** Records supplied follows **
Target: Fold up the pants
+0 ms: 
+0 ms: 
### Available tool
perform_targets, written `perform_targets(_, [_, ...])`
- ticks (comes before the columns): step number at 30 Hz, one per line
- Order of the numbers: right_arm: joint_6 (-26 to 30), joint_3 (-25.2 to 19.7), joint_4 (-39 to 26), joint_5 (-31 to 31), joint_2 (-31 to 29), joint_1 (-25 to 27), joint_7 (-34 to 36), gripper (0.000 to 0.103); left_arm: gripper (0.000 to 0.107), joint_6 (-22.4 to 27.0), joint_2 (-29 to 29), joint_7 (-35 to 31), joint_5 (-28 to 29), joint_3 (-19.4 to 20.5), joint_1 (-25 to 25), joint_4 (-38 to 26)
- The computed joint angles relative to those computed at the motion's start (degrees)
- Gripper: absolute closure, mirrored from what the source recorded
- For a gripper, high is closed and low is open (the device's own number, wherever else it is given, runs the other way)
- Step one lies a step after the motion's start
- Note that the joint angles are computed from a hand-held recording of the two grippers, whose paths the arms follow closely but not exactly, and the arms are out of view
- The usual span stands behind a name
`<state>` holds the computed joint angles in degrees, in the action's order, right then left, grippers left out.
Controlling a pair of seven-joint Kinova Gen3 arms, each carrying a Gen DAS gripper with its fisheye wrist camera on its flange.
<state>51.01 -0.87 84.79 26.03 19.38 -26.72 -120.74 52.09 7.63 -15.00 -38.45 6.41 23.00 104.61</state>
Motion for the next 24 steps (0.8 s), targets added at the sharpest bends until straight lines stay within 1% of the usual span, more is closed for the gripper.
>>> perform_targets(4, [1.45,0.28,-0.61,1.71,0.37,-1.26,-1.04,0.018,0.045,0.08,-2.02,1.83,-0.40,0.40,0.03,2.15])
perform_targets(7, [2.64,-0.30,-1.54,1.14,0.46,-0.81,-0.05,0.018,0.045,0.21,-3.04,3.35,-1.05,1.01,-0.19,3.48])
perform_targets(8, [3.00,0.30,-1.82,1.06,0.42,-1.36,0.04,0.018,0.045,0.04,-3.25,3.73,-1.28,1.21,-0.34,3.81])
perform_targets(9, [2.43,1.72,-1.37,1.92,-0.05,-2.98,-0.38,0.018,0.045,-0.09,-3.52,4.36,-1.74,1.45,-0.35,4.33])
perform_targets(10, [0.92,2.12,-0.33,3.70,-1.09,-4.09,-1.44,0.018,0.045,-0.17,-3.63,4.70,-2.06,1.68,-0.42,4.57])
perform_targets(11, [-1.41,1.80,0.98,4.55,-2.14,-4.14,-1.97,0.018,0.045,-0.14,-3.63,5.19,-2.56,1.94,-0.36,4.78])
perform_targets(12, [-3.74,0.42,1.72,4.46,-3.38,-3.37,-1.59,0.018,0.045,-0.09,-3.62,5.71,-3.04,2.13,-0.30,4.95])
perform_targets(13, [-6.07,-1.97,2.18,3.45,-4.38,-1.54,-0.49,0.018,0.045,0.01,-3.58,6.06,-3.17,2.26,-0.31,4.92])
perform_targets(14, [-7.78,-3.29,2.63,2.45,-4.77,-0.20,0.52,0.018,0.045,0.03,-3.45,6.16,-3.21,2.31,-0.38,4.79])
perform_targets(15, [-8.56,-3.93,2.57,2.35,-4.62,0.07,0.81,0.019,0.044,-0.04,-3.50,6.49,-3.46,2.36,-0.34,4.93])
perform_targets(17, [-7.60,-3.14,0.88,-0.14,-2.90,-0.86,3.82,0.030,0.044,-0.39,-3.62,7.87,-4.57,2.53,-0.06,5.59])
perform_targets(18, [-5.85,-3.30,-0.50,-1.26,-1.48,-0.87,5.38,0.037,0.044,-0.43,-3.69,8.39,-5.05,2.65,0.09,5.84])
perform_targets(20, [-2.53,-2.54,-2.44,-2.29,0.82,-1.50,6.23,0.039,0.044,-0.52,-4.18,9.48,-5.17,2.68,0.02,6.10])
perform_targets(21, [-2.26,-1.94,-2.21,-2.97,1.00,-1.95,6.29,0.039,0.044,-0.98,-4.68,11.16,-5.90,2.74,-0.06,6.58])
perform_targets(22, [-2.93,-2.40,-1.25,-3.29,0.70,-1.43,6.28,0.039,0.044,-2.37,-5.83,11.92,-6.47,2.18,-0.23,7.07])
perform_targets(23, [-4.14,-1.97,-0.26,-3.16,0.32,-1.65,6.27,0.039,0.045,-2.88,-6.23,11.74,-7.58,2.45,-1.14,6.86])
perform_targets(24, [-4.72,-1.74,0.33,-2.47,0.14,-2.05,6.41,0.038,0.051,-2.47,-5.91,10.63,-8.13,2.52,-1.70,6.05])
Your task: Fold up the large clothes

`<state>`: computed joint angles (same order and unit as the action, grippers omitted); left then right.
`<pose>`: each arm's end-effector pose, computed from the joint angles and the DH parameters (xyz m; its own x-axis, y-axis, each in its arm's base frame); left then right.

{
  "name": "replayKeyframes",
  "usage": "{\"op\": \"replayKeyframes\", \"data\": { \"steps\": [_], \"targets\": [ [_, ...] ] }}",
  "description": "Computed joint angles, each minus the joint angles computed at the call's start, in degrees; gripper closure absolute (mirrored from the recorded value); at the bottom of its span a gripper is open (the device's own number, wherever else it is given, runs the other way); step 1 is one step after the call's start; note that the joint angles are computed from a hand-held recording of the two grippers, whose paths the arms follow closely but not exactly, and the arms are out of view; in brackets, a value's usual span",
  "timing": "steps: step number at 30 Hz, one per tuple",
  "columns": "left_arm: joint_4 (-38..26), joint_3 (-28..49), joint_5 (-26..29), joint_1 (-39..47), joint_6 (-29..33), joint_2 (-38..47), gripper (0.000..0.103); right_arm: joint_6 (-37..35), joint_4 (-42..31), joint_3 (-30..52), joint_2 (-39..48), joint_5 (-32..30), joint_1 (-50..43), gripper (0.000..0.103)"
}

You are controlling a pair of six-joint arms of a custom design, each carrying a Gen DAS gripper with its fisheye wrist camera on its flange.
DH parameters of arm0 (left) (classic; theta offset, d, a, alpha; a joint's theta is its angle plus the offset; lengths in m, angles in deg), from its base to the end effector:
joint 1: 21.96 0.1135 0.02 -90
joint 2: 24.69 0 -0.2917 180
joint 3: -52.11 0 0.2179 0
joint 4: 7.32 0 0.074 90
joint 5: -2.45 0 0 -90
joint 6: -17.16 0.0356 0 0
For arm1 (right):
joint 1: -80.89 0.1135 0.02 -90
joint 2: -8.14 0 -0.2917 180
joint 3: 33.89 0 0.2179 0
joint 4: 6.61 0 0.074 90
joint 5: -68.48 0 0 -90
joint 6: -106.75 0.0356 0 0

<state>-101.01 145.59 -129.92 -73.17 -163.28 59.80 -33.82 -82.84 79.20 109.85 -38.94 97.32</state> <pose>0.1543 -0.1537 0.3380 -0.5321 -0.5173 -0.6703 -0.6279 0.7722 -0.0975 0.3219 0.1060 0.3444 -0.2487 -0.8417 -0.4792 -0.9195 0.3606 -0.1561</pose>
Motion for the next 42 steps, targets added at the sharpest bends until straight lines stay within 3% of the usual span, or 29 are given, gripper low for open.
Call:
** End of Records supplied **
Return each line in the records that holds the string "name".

## [Your response]
- The usual span stands behind a name
  "name": "replayKeyframes",

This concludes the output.